Image(filename = 'tree.png')

Now let's run our testing data through the model.

In [None]:
# TODO: Use the Testing dataset to produce the first predictions

To see how it performed, let's use ```confusion_matrix``` to create a confusion matrix for the test data predictions.

In [None]:
conf_matrix = confusion_matrix(y_test, y_predict)
conf_matrix

That's not very easy to read. Let's add some style to it using the `seaborn` library.

In [None]:
tn, fp, fn, tp = conf_matrix.ravel()
cleaned_conf_matrix = np.array([[tp, fp], [fn, tn]])
y_true = ["Dog", "Cat"]
df_cm = pd.DataFrame(cleaned_conf_matrix, columns=y_true, index=y_true)
df_cm.index.name = 'Predicted'
df_cm.columns.name = 'Actual'

df_cm.dtypes

plt.figure(figsize = (8,5))
plt.title('Confusion Matrix')
sn.set(font_scale=1.4)#for label size
sn.heatmap(df_cm, cmap="Blues", annot=True, annot_kws={"size": 16})# font size

And from the confusion matrix, let's calculate **sensitivity** and **specificity**.

In [None]:
sensitivity = tp / (tp + fn)
print('Sensitivity : ', sensitivity )

specificity = tn / (tn + fp)
print('Specificity : ', specificity)

Now let's look at the __ROC__ graph.

In [None]:
y_pred_proba = model.predict_proba(X_test)[:, 1]
fpr, tpr, thresholds = roc_curve(y_test, y_pred_proba)

fig, ax = plt.subplots()
ax.plot(fpr, tpr)
ax.plot([0, 1], [0, 1], transform=ax.transAxes, ls="--", c=".3")
plt.xlim([0.0, 1.0])
plt.ylim([0.0, 1.0])
plt.rcParams['font.size'] = 12
plt.title('ROC curve for Dog vs Cat people')
plt.xlabel('False Positive Rate (1 - Specificity)')
plt.ylabel('True Positive Rate (Sensitivity)')
plt.grid(True)

And calculate the __AUC__. Quick quiz: what does AUC stand for?

In [None]:
auc(fpr, tpr)

# 5) Predict for yourself!

Change the values for the survey questions below and see what the model predicts for you!
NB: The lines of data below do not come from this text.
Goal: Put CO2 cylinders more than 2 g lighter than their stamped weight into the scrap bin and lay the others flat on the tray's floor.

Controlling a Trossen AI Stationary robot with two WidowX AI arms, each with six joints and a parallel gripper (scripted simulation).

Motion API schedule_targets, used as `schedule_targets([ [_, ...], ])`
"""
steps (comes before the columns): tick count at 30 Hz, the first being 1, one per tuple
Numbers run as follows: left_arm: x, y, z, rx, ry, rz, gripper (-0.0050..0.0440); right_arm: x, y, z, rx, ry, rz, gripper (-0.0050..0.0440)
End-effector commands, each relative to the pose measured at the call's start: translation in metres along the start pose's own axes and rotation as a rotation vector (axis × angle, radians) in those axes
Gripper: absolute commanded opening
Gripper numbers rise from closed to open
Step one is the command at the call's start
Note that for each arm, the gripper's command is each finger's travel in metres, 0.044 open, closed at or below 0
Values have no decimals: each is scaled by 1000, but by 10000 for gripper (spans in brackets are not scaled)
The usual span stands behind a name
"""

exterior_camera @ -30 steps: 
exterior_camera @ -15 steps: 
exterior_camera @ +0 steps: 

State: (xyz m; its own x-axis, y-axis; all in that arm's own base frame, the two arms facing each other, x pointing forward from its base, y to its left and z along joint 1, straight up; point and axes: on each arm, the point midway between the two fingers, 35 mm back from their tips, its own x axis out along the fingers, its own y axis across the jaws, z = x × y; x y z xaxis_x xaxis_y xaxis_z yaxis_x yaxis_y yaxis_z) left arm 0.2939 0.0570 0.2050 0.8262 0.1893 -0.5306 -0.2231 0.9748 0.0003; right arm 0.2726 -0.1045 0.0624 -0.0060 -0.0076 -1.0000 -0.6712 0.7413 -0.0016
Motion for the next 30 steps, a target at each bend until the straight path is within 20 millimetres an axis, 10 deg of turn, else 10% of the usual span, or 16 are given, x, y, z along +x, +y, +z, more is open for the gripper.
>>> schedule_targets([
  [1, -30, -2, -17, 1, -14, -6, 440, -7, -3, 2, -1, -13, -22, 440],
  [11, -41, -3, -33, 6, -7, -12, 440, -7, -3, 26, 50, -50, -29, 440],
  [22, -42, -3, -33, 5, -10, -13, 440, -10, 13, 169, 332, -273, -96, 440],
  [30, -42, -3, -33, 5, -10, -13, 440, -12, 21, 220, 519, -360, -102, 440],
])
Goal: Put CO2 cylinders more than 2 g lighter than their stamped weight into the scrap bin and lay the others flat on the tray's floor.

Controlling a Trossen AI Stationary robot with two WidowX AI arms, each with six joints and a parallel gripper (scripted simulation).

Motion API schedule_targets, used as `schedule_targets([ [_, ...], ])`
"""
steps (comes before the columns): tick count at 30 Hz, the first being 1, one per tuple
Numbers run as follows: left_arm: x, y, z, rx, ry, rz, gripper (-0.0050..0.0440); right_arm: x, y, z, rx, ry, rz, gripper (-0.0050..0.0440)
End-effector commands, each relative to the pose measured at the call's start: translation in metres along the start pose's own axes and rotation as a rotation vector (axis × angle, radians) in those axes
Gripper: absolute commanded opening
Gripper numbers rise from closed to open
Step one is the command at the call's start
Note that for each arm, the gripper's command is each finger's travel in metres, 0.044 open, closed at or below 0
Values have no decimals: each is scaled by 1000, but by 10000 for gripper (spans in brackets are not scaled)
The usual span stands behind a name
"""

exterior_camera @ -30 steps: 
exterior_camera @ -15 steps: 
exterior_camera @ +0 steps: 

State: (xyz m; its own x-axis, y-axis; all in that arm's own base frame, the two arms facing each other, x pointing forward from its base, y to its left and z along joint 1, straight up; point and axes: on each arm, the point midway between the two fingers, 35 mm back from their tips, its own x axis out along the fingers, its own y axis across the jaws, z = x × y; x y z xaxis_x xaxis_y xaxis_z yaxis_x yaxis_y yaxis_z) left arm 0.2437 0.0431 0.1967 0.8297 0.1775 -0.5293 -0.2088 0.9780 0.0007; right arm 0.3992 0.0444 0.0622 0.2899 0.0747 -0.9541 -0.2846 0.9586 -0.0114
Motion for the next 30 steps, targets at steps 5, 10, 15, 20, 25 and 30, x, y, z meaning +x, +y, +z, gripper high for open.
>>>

* `walk`/`run` should be set to either `0` for no, or `1` for yes
* `distance` should be set to a `float` number
* The `color_*` should be set to `1` for your favorite, and `0` for the rest

In [None]:
data = pd.DataFrame([{
    'walk': 1,
    'run': 0,
    'distance': 8.5,
    'color_red': 1,
    'color_green': 0,
    'color_blue': 0
}])

prediction = model.predict(data)
print(prediction)

Okay, that's not very interesting. Since this is a binary classifier by nature, the result will be a boolean value. So, let's render this a bit more visually:

In [None]:
if prediction[0]:
    animal = 'dog'
    pic = 'sparky.png'
else:
    animal = 'cat'
    pic = 'penny.png'
    
img=mpimg.imread(pic)
imgplot = plt.imshow(img)
plt.grid(False)
plt.xticks([])
plt.yticks([])
plt.title("We predict that you're a %s person!" % animal)
plt.show()

# Conclusion
Did it get the answer right for you? Probably not, but the data the model is trained from is essentially random, so the results are as well. The Random Forest algorithm did its best to find a pattern and split the data along the nodes, but it's trying to find a signal in data that is only noise.

In this lab, we've demonstrated how you can turn survey data into predictions using scikit-learn. Using real data from a properly designed survey, you can very quickly get pretty good results.

Go ahead. Try a few more predictions for fun. You know you want to!